#Rentrée littéraire

La traîne des empires, impuissance et religions

Voilà assurément un livre qui devrait faire date. Gabriel Martinez-Gros, grand spécialiste de l’Islam, aborde dans cet essai, la transformation d’empires en religions. A travers trois exemples, celui de Rome, de l’Islam et de la Chine entre le IIIe siècle avant J-C et le VIIe siècle, il montre le lien filial, incestueux entre empires et religions. Ainsi les héritages principaux de ces trois empires avec lesquels nous vivons aujourd’hui, le christianisme, l’Islam et le bouddhisme, furent d’abord des avortons de ces empires, à l’image de l’apôtre Paul, agent de Rome devenu le contempteur de l’Empire romain et l’ardent propagandiste d’un christianisme qui allait prendre le contrôle de Rome avec les empereurs Constantin et Théodose. Et de la mort de ces empires naquirent ces enfants, les religions, qui régissent aujourd’hui nos vies et nos civilisations.


L’universitaire montre ainsi la lente transformation, la « sédentarisation » comme il l’appelle de ces trois empires d’où allait surgir, sur le long terme, de façon presque consubstantielle, une nouvelle forme impériale, ontologique, à travers une bureaucratie, celle des clercs et des moines, et qui inscrivit les valeurs impériales dans ce nouvel universalisme et espace de paix que les empires n’ont pas su apporter. « La religion est surtout un empire qui s’accepte » écrit ainsi Gabriel Martinez-Gros.

Pour réussir cette transformation, l’auteur décrit plusieurs phénomènes : la « barbarisation » de l’appareil politique et la nécessité de s’appuyer sur les agents de la sédentarisation pour construire leur légitimité et devenir eux-mêmes ou leurs successeurs des agents de cette même sédentarisation. La constitution d’une langue et de son écriture comme instruments de domination qui doivent consacrer cette prise de pouvoir des clercs. « Dès lors que la sédentarisation d’un empire-monde a fait croître sa branche cléricale et monastique, elle est presque indéracinable » écrit encore l’auteur.

Dépassant sa magistrale réflexion appuyée comme toujours sur une prodigieuse érudition, Gabriel Martinez-Gros, trace des pistes contemporaines.

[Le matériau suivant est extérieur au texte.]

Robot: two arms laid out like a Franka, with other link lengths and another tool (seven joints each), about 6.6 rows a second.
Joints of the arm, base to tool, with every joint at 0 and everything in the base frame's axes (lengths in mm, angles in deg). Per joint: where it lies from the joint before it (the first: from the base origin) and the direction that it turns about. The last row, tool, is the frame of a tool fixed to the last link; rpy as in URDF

Son analyse aurait d’ailleurs pu s’étendre à d’autres formes d’empire, notamment les empires communistes du 20e siècle et en particulier celui de la Chine dont la mutation, sous l’influence du capitalisme néo-libéral, est encore en cours.

Replaçant ces phénomènes dans une perspective historique plus longue, il explique néanmoins que nous sommes parvenus, à notre tour, à un nouveau carrefour historique, celui d’une modernité déclinante incarnée par les Etats-nations. Une nouvelle religion est ainsi prête à voir le jour mais quelles en seront ses formes ? L’historien n’apporte pas de réponse sauf à prévenir que l’imprévisible peut surgir. « L’histoire est un perpétuel recommencement » affirmait Thucydide. Et à la lecture du magistral essai de Gabriel Martinez-Gros, on doit bien convenir que l’historien de la guerre du Péloponnèse avait peut-être raison.

Par Laurent Pfaadt

Gabriel Martinez-Gros, La traîne des empires, impuissance et religions,
Aux éditions Passés composés, 240 p.